In a sense, asking someone to deny their own inner reality causes them further rupture.  It was in “Night” that Elie Wiesel was able to summon his most private feelings about what had happened to him and he did so with unforgettable candor.  He wrote about the moment he stopped believing in God saying, “Blessed be God’s name?  Why, but why would I bless him?  Every fiber in me rebelled.  Because He caused thousands of children to burn in His mass graves?  Because He kept six crematoria working day and night, including Sabbath and the Holy Days?  Because in His great might, He had created Auschwitz, Birkenau, Buna, and so many other factories of death?  How could I say to Him: Blessed be Thou, Almighty, Master of the Universe, who chose us among all nations to be tortured day and night, to watch as our fathers, our mothers, our brothers end up in the furnaces?…But now, I no longer pleaded for anything.  I was no longer able to lament.  On the contrary.  I felt very strong.  I was the accuser, God the accused.  My eyes had opened and I was alone, terribly alone in a world without God, without man.”

But Elie Wiesel returned to some sort of shaky truce with God and religious study and began to filter his memories through a religious narrative of faith and forgiveness.  He became the public Elie Wiesel, the one who is afraid to offend us, who wants to offer solace and ask for little in return.  The one who often seems awkward; sometimes disingenuous; a man cut off from his most primal feelings.  A man who presents a “self” to the world that becomes indistinguishable from his own inner self.

It is this Elie Wisel that comes to the forefront in “Open Heart” (Alfred A. Knopf, $20), his new short memoir about his recent open-heart surgery.  There is a void in his personal narratives, an absent presence that unsettles the reader.  The book begins in June of 2011 after he has returned from Jerusalem where he has spent some time with friends.  He discovers he needs a quadruple bypass and attempts to reveal to us his thoughts upon entering the surgical chamber.    He thinks warmly about his wife, his beloved son, his most cherished grandchildren and his many close friends.  He worries about his students.  Unexpectedly, he sees startling images of his dead mother and father and baby sister, which have become unusually vivid.  He recalls certain memories of his grown son as a little boy and how he felt overcome, even then, with a desire to protect him.  He writes movingly “Mornings, when he left for nursery school, Marion and I would walk him to the yellow school bus.  As I watched the vehicle draw away, my heart beat faster.  I see him still, his little hand motioning to us. And deep inside me I prayed to God to protect him.” 

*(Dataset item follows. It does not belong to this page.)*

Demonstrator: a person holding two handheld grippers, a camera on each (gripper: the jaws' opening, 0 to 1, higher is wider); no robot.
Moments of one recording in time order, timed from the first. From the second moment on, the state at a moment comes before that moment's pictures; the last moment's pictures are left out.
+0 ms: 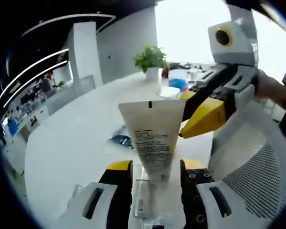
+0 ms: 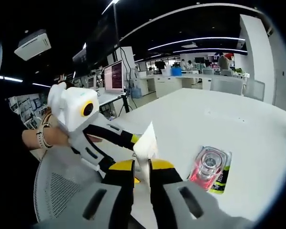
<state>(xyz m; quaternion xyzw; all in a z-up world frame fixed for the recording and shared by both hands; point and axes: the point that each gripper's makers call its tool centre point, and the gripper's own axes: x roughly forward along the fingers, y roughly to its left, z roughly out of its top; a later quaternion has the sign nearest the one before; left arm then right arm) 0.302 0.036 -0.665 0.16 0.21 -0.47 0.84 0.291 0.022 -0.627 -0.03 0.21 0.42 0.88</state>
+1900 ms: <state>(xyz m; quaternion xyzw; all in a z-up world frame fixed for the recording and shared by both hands) 0.303 0.026 -0.705 0.20 0.23 -0.57 0.76 0.284 -0.041 -0.633 -0.05 0.23 0.37 0.90</state>
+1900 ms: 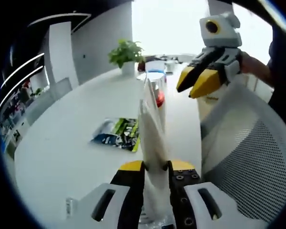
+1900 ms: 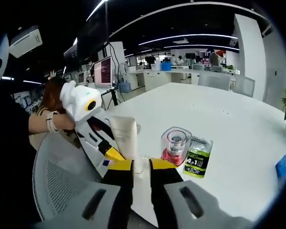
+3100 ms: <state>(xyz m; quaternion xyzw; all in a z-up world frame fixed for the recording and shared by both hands) 0.328 -0.008 -0.710 0.24 0.21 -0.64 0.70 0.289 -0.078 -0.654 -0.08 0.29 0.35 0.89</state>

As the memoir progresses Wiesel confesses he fears he has fallen short.  He asks, “Have I performed my duty as a survivor?  Have I transmitted all I was able to?  Too much, perhaps?…Did I commit a sin by saying too much, while fully knowing that no person who did not experience the proximity of death there can ever understand what we, the survivors, were subjected to from morning till night, under a silent sky?”  Still bewildered by God’s silence, he asks politely, “What shall I say to God?  That I was also counting on his help?  Shall I have the nerve to reproach Him for his incomprehensible silence while Satan was winning his victories?  While my father, Shlomo son of Eliezer and Nissel, lay dying on his cot?’’  Wiesel survives his heart surgery and a year after reports feeling strained and tired but still consumed by his relentless study of the ancient and immortal texts where he believes the answers lay hidden to his pleading questions.


Elaine Margolin is a frequent contributor of book reviews to the Jewish Journal and other publications.